致命的なほどに遅く、制圧するには十分な時間だった。すぐさま四人が気絶させられる。
「ケガは?」
安否を問う。
「な、ない……い、いや、ケガはあるが大丈夫だ」
「私も無事や」
一安心する。
だがそれも束の間、災難というのは次から次へとやってくるものである。
「グリフォ、動けるか?」
グリフォの近くにはリッジラインがいた。
時間が掛かりすぎていると思い、様子を見に戻ってきていた。
リッジラインが待機状態のデバイスを取り出す。
「ティル・ナ・ノーグ」
『Good night』
「起きろ」
『ご機嫌だな、兄弟』
両手に籠手が装着される。
「回復魔法を掛ける。少し待て」
なのはが飛び出す。
グリフォを戦線に復帰させるわけにはいかない。
しかし、空からの砲撃魔法により足止めをさせられてしまう。
砲撃魔法に対して黒剣をぶつける。
砲撃は一瞬では終わらず何秒か続く。
そこから砲撃主の魔力量の多さがうかがえた。
やがて砲撃魔法が止む。
そこには無傷のなのはが立っていた。
「は? マジ?」
空から驚きの声が聞こえてくる。
それもそのはずである。放った砲撃魔法はSランクである。
一介の兵士、又は魔導師であれば決着がついていてもおかしくはなかった。
それなのに剣一本で防がれていた。
「やばいんじゃない、これ」
少女から焦りが伝わってくる。
年齢は十代半ばといったところだ。
『ちょっと、逃げたほうが良くない?』
少女からリッジラインに念話が入る。
『逃がしてくれるような相手ではない。それに目的も達成していない』
回復魔法を掛けつつ、返事をする。
『キャット、援護を頼む』
『いいけど、危なくなったら逃げるからね』
『ああ』
回復魔法が終わる。
グリフォが立ち上がる。傷口は完治していた。
「マジか」
なのはが引き笑いをする。
回復魔法は万能ではない。回復の促進をすることが主であり、新たに細胞を生み出したりするようなことはできない。

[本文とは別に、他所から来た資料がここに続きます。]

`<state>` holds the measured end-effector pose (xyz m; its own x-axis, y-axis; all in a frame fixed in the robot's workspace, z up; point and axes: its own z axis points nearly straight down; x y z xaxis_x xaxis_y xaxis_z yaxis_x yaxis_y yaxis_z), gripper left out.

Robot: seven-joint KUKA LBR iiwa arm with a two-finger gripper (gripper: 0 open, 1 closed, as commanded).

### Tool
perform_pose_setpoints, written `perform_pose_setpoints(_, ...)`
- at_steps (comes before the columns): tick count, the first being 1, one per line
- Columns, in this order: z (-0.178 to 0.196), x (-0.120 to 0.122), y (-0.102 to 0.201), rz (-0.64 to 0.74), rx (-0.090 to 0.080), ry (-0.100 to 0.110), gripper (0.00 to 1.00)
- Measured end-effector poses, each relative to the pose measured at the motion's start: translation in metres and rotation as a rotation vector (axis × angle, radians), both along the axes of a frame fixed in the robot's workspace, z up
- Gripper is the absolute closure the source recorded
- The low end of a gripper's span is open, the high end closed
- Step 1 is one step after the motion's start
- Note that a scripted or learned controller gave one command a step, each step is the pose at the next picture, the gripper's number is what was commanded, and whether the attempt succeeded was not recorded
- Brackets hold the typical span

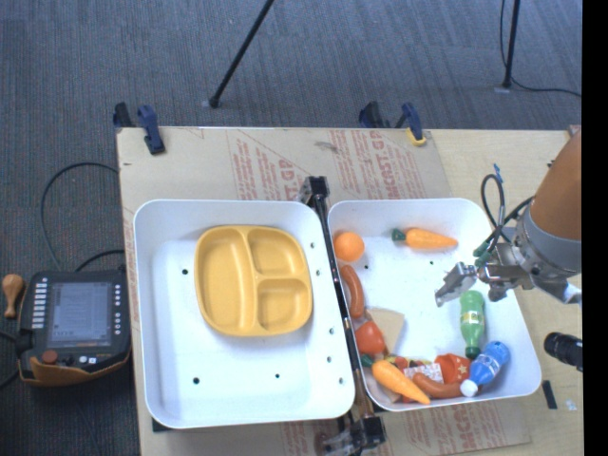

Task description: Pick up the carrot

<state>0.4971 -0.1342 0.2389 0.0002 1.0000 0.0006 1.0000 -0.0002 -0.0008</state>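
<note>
Hovering spread and holding nothing over the right bin (432,207), the tool (467,285) sits beside the green bottle (472,319), apart from the carrot (429,239).

Orange carrot (427,239) with green top; yellow tray (254,279); white bins (152,255); green bottle (472,320); blue bottle (486,365)

— What does the arm look like behind the end effector (463,284)?

— A rounded orange band (568,190), then a grey wrist section (551,243) below it.

— And the end effector itself?

— Pale grey metal, angular and boxy, with small dark fittings on it.

— Any cabling?

— Thin black cables (492,200) loop up just above it, with a touch of blue at the top and green near the wrist.
</note>
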Motion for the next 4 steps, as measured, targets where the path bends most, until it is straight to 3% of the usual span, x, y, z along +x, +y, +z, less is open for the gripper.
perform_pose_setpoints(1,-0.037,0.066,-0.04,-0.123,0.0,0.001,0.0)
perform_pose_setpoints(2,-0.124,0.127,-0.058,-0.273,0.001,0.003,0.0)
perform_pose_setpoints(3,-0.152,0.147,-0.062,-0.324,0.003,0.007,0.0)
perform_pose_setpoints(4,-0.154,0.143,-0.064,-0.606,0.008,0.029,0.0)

回復魔法は対象生物の用いる元々の回復力や免疫力に依存することになる。
そのため使いすぎると貧血を起こすこともあった。蓄えたエネルギーを使いすぎるが故である。
しかしながら例外はいる。
特殊スキル持ちで、魔力を回復に必要な組織へと変換する者も存在した。
(厄介だな)
もしかしたらその類かもしれないと当たりをつける。
なのはがリッジラインへの警戒レベルを1段階引き上げた。
グリフォが戦線に復帰する。
1対3。
これより第二ラウンドが始まろうとしていた。